Your assignment
Print, word for word, the line containing "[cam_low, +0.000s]" and all lines beneath it to the end of the entries below. Pictures do not belong in the copy.

*****

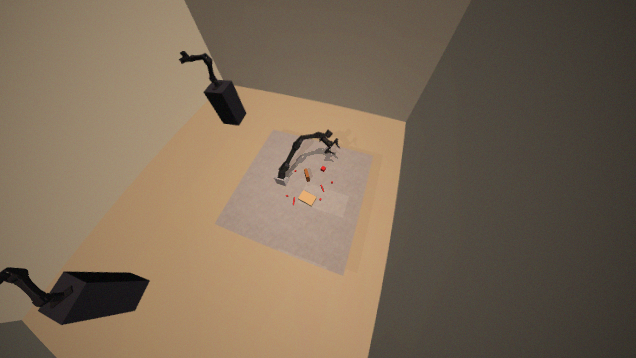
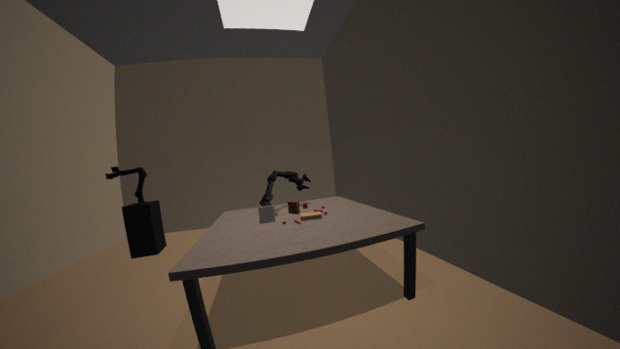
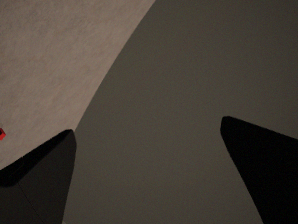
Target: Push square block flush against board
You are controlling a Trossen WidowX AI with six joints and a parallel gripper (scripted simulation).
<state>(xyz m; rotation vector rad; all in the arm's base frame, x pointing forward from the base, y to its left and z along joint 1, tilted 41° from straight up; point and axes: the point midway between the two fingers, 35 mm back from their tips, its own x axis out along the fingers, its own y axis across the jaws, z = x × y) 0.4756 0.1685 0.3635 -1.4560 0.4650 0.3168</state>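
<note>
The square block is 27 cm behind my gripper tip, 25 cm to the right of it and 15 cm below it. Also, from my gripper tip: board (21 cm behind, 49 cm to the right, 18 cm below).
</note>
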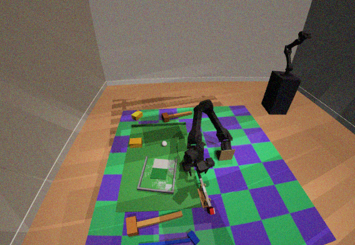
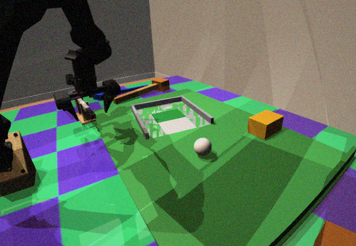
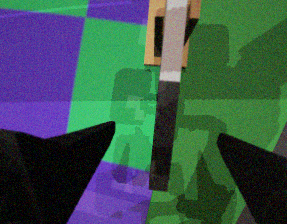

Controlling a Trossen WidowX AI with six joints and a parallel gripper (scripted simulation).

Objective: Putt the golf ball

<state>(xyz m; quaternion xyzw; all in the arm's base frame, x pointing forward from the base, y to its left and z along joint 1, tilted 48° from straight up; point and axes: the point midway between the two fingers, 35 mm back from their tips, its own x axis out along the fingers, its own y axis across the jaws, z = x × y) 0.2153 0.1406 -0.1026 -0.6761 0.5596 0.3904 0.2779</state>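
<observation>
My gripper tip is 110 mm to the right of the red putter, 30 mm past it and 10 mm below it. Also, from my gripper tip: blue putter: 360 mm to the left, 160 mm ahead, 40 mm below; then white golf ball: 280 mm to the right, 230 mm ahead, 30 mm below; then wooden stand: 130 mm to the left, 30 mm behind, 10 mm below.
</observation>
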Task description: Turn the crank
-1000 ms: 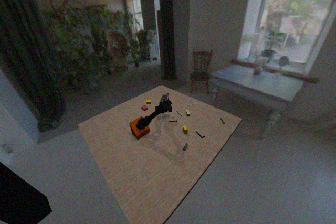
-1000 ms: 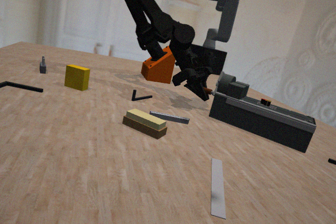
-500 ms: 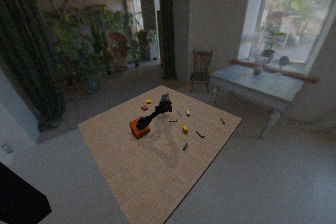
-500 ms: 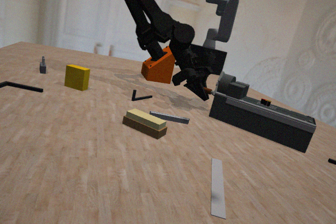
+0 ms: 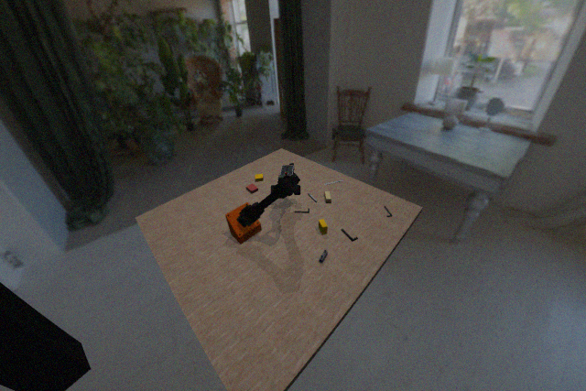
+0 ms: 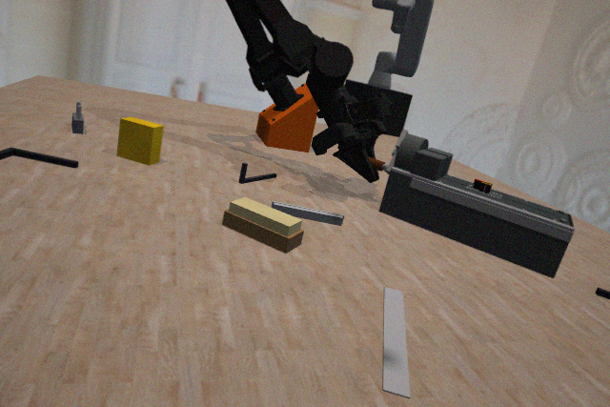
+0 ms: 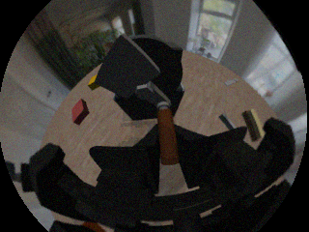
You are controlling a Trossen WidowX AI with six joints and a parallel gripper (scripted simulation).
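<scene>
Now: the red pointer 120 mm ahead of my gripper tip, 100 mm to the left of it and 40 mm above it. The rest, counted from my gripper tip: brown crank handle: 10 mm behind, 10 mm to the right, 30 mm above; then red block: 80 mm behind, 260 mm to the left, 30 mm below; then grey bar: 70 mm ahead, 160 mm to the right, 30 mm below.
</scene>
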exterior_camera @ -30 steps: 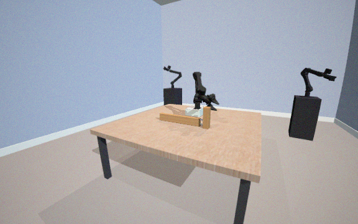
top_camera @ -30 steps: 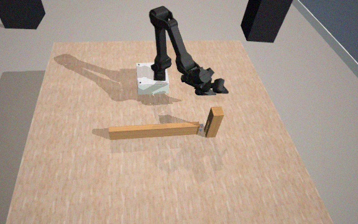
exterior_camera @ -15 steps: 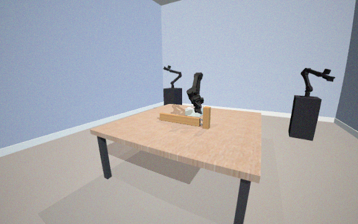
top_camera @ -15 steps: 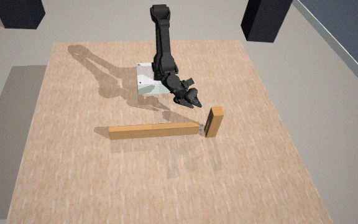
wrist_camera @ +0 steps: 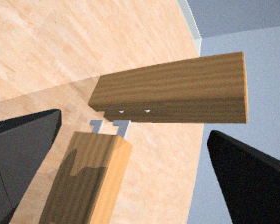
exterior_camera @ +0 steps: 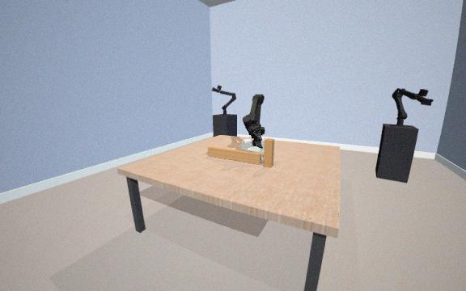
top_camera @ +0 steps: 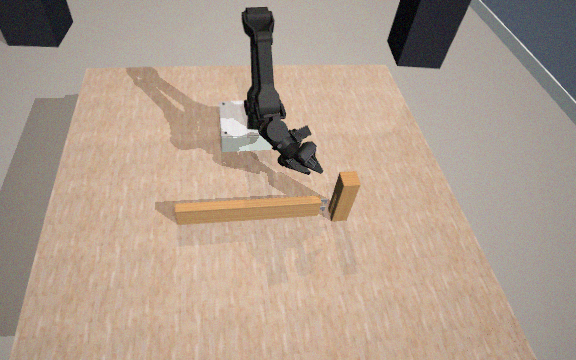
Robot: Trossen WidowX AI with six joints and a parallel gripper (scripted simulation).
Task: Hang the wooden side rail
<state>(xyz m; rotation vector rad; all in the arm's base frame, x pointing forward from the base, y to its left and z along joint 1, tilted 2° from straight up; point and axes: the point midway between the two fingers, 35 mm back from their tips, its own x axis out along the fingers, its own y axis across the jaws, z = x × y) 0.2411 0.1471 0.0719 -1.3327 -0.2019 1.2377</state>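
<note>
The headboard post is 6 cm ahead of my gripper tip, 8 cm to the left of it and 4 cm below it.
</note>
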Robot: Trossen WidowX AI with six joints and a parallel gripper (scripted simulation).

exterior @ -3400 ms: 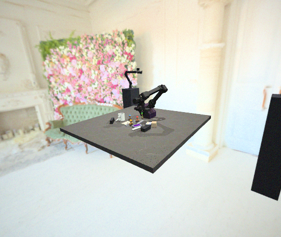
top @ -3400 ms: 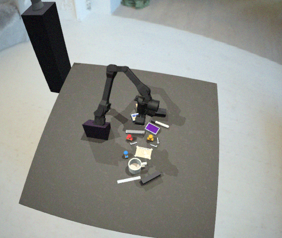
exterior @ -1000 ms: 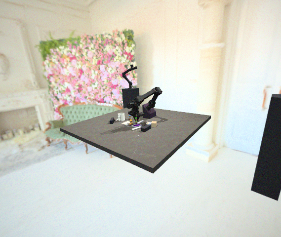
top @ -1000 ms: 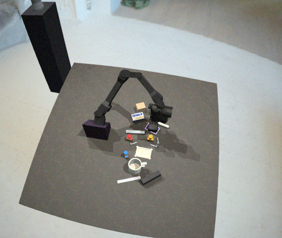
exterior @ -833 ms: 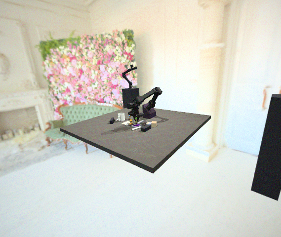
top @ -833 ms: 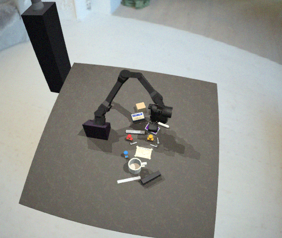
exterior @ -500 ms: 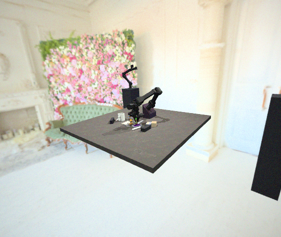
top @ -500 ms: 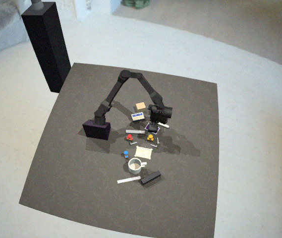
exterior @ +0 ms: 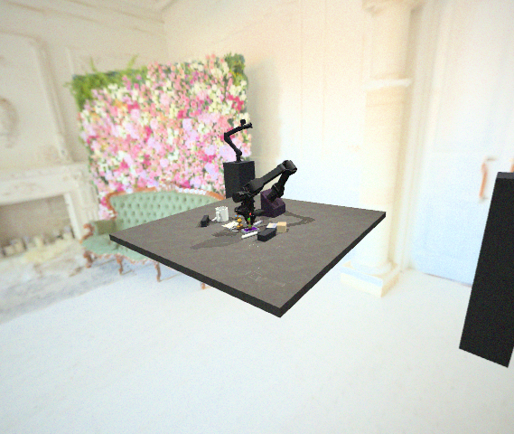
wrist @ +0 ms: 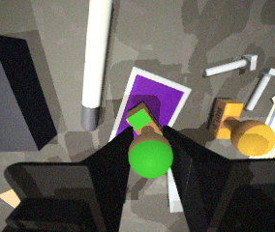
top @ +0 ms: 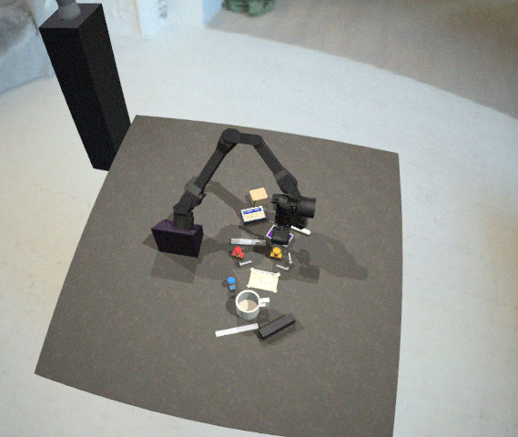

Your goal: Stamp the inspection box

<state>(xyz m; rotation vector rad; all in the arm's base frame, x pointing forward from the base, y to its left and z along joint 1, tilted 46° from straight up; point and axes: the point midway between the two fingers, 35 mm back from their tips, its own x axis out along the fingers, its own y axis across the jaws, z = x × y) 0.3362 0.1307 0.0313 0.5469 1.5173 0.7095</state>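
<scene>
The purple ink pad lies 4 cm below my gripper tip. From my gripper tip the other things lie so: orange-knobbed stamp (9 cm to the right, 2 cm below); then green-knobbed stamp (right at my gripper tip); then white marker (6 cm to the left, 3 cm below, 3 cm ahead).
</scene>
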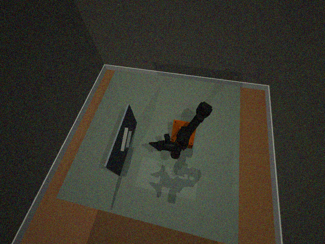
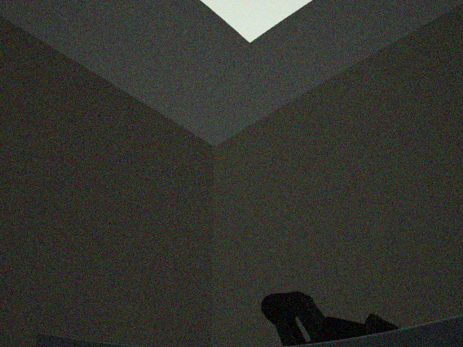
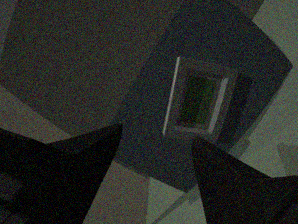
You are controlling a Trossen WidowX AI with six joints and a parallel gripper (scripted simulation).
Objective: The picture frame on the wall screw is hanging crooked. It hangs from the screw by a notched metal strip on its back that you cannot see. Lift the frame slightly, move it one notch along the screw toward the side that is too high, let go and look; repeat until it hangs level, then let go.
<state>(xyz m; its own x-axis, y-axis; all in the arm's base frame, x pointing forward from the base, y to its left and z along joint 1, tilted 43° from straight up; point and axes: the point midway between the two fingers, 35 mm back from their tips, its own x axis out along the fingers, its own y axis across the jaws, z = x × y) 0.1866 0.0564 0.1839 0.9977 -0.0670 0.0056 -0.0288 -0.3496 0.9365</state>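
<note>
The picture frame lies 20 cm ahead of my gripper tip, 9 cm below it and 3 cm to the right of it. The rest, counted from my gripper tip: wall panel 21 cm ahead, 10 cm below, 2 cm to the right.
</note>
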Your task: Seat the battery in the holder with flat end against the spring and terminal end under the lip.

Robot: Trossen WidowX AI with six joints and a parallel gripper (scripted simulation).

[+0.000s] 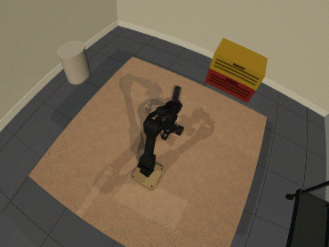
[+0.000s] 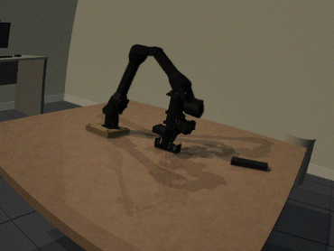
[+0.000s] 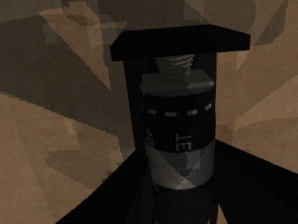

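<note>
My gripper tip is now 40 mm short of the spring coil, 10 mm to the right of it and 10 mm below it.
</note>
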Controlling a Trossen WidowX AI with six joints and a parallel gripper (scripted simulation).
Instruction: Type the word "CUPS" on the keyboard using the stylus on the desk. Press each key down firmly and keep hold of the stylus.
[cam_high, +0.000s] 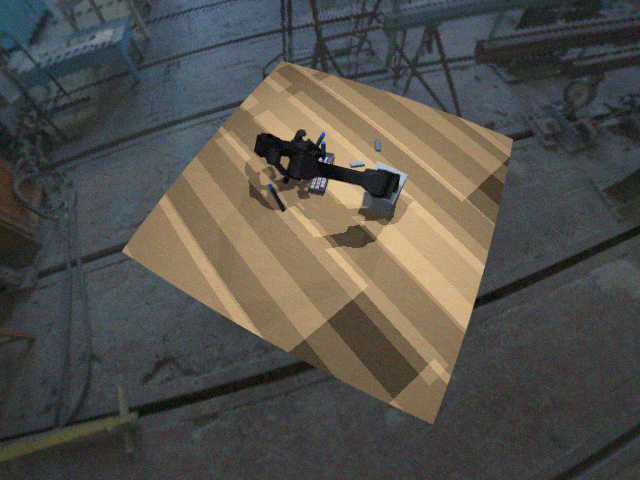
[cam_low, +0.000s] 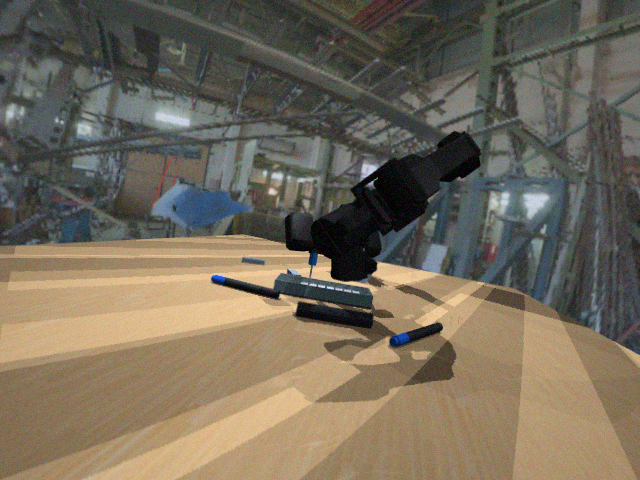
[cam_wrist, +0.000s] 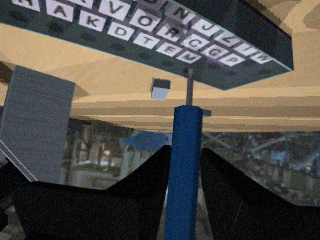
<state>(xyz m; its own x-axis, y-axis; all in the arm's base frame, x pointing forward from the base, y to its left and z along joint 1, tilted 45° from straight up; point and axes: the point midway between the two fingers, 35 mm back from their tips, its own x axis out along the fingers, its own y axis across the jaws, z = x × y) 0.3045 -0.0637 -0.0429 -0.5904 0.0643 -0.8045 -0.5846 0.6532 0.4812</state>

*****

Answer area
[cam_low, +0.000s] 
[cam_wrist, +0.000s] 
<state>(xyz m; its own x-axis, y-axis; all in the arm's base frame, x pointing forward from the base, y to its left and z along joint 1, tilted 45° from straight up; point and axes: the point midway between the two fingers, 35 mm back from their tips, its own x axis out along the fingers, its own y axis across the jaws, z = x × y) 0.3045 -0.0637 -0.0429 -0.5904 0.0643 -0.8045 -0.5846 0.6532 0.4812</state>

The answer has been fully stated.